I'm working on the CNN with one-dimensional signal. It works totally fine with CPU device. However, when I training model in GPU, CUDA error occurred. I set os.environ['CUDA_LAUNCH_BLOCKING'] = "1" command after I got RuntimeError: CUDA error: CUBLAS_STATUS_ALLOC_FAILED when calling cublasCreate(handle). With doing this, a cublasSgemm error occurred instead of cublasCreate error. Though the nvidia document doubt the hardware problem, I can training other CNN with images without any error. Below is my code for the data loading and set data in training model.

    idx = np.arange(len(dataset))  # dataset & label shuffle in once
    np.random.shuffle(idx)

    dataset = dataset[idx]
    sdnn = np.array(sdnn)[idx.astype(int)]        

    train_data, val_data = dataset[:int(0.8 * len(dataset))], dataset[int(0.8 * len(dataset)):]
    train_label, val_label = sdnn[:int(0.8 * len(sdnn))], sdnn[int(0.8 * len(sdnn)):]
    train_set = DataLoader(dataset=train_data, batch_size=opt.batch_size, num_workers=opt.workers)

    for i, data in enumerate(train_set, 0):  # data.shape = [batch_size, 3000(len(signal)), 1(channel)] tensor

        x = data.transpose(1, 2)
        label = torch.Tensor(train_label[i * opt.batch_size:i * opt.batch_size + opt.batch_size])
        x = x.to(device, non_blocking=True)
        label = label.to(device, non_blocking=True) # [batch size]
        label = label.view([len(label), 1])
        optim.zero_grad()

        # Feature of signal extract
        y_predict = model(x) # [batch size, fc3 output] # Error occurred HERE
        loss = mse(y_predict, label)

Below is the error message from this code.

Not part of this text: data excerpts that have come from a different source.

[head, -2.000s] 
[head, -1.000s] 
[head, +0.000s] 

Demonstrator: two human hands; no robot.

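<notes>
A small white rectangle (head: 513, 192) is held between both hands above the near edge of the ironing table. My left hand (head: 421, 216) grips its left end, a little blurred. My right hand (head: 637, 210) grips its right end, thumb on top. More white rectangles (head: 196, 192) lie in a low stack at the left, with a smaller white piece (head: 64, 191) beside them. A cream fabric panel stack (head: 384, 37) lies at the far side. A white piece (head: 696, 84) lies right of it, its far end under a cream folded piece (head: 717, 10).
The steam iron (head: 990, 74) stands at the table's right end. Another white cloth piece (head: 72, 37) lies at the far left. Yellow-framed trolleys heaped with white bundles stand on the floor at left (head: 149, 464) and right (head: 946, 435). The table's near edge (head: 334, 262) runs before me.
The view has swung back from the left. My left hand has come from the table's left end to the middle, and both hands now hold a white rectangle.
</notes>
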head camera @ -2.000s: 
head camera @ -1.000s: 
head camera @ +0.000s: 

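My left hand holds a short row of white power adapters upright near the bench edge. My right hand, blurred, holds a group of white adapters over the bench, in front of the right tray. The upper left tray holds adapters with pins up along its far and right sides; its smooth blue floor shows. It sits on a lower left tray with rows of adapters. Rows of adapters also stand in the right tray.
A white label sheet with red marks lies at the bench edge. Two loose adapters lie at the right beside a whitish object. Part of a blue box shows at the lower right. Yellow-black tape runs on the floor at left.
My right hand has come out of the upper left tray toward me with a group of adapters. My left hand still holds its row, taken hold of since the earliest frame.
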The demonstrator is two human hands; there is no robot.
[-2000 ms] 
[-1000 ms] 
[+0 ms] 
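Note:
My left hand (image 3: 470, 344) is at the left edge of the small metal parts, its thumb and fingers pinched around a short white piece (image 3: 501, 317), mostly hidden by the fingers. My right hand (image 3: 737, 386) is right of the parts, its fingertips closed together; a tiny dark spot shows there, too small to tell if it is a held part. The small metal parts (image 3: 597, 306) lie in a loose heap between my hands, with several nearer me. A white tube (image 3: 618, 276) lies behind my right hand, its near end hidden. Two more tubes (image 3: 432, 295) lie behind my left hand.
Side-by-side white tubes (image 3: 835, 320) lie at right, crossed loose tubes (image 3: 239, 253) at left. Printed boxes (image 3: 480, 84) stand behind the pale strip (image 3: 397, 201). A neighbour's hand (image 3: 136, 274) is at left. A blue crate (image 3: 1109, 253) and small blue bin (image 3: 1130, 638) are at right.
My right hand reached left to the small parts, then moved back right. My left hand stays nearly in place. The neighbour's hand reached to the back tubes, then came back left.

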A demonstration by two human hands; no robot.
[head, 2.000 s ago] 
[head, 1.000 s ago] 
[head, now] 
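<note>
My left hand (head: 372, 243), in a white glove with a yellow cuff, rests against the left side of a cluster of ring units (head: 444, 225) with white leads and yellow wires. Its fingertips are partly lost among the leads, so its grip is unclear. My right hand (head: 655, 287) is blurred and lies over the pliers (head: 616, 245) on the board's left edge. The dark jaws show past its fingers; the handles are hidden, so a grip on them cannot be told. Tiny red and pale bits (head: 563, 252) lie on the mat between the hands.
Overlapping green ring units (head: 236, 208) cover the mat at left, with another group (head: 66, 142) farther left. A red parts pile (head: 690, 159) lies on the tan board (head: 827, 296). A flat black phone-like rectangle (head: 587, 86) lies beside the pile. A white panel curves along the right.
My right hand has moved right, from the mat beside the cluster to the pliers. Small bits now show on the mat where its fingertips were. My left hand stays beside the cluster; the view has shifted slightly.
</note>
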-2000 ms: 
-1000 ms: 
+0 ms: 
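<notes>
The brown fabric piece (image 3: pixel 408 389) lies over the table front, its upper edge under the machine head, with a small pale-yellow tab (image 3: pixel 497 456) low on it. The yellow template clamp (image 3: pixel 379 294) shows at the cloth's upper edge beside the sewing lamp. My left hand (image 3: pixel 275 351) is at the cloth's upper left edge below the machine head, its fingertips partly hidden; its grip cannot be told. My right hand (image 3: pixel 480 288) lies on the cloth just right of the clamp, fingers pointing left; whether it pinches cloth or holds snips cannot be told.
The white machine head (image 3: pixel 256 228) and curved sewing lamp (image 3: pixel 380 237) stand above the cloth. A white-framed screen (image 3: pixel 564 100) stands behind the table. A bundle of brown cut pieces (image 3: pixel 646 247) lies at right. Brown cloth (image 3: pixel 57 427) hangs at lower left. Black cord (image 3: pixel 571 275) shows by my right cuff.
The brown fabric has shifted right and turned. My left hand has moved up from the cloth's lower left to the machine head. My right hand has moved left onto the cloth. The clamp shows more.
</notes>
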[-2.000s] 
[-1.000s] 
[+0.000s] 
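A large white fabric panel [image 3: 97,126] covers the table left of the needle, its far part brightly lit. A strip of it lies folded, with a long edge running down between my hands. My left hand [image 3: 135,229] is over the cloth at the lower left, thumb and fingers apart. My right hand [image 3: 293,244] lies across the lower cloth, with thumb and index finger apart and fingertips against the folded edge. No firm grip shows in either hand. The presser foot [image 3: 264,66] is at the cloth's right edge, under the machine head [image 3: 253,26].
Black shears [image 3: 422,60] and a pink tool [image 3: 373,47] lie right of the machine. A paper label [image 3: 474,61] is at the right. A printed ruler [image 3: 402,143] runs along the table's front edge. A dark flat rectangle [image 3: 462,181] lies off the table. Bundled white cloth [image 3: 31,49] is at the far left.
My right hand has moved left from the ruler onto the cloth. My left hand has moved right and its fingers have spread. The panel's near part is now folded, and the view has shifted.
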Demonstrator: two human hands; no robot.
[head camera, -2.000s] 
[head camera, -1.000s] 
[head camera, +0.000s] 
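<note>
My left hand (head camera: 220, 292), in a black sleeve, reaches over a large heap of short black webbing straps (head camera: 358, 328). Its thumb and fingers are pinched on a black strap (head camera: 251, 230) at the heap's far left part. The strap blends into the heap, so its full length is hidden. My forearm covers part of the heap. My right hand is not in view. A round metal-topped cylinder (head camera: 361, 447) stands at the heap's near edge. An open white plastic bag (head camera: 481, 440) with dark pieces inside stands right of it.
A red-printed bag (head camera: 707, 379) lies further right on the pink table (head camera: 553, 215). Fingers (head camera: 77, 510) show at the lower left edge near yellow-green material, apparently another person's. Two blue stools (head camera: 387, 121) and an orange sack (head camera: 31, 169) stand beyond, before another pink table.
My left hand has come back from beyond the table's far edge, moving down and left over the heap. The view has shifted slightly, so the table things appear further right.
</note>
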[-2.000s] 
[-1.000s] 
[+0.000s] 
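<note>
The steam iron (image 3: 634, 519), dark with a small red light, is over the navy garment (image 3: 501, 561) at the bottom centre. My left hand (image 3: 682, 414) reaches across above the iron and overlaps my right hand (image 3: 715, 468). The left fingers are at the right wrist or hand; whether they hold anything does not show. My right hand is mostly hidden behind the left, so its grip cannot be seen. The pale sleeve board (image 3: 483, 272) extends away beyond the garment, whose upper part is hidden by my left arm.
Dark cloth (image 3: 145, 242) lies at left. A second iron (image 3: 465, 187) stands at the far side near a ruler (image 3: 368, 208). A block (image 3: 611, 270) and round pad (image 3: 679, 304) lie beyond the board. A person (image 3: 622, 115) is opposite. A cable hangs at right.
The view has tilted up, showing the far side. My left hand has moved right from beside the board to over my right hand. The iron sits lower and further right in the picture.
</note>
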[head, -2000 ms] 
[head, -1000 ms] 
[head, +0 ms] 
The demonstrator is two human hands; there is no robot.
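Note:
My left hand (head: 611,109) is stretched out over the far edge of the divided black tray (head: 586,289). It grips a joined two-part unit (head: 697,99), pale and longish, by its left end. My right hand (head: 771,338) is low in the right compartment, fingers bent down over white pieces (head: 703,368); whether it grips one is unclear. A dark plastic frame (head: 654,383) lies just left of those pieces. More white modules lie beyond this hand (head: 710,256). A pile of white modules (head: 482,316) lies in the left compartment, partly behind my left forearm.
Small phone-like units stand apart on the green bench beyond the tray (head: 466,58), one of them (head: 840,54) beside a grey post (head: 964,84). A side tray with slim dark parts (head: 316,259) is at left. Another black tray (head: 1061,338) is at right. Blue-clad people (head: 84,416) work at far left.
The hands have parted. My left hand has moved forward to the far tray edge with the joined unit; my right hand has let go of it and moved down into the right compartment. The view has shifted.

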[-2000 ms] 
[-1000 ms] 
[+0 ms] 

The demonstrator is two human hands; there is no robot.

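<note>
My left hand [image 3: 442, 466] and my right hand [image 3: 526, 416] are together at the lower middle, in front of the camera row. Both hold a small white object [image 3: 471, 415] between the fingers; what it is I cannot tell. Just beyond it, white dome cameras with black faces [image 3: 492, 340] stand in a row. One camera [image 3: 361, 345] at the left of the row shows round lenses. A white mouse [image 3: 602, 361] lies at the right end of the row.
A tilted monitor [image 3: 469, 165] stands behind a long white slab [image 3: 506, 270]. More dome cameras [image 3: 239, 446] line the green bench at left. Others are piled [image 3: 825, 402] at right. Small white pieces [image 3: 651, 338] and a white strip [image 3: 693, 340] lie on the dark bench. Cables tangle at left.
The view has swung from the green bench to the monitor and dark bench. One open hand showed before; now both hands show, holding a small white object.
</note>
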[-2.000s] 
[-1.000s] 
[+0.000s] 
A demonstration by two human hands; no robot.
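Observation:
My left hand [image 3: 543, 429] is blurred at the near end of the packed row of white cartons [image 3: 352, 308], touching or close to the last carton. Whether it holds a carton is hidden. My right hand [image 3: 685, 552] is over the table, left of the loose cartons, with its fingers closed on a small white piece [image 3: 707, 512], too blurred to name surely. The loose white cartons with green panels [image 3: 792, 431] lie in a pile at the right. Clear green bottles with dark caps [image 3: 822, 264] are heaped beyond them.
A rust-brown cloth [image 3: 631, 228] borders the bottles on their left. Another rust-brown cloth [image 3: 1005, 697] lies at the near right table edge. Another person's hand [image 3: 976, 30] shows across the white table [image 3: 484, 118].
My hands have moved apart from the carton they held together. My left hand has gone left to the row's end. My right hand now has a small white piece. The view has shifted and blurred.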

File C:/Users/Me/Desktop/Me/Study/Project/Analysis/Regression/main.py", line 217, in Processing
    y_predict = model(x) # [batch size, fc3 output]
  File "C:\Anaconda\envs\torch\lib\site-packages\torch\nn\modules\module.py", line 722, in _call_impl
    result = self.forward(*input, **kwargs)
  File "C:\Users\ME\Desktop\ME\Study\Project\Analysis\Regression\cnn.py", line 104, in forward
    x = self.fc1(x)
  File "C:\Anaconda\envs\torch\lib\site-packages\torch\nn\modules\module.py", line 722, in _call_impl
    result = self.forward(*input, **kwargs)
  File "C:\Anaconda\envs\torch\lib\site-packages\torch\nn\modules\linear.py", line 91, in forward
    return F.linear(input, self.weight, self.bias)
  File "C:\Anaconda\envs\torch\lib\site-packages\torch\nn\functional.py", line 1674, in linear
    ret = torch.addmm(bias, input, weight.t())
RuntimeError: CUDA error: CUBLAS_STATUS_EXECUTION_FAILED when calling `cublasSgemm( handle, opa, opb, m, n, k, &alpha, a, lda, b, ldb, &beta, c, ldc)`

I've tried to solve this error for weeks but can't find the solution. If you can see anything wrong here, please let me know.


Solution

  • With searched with the partial keywords, I finally got the similar situation. Because of the stability, I used the CUDA 10.2 version. The reference asked to upgrade CUDA toolkit to higher - 11.2 in my case - and problem solved! I've deal with other training processes but this one only caused error. As the CUDA error occurred with various reasons, changes the version could be counted for solution.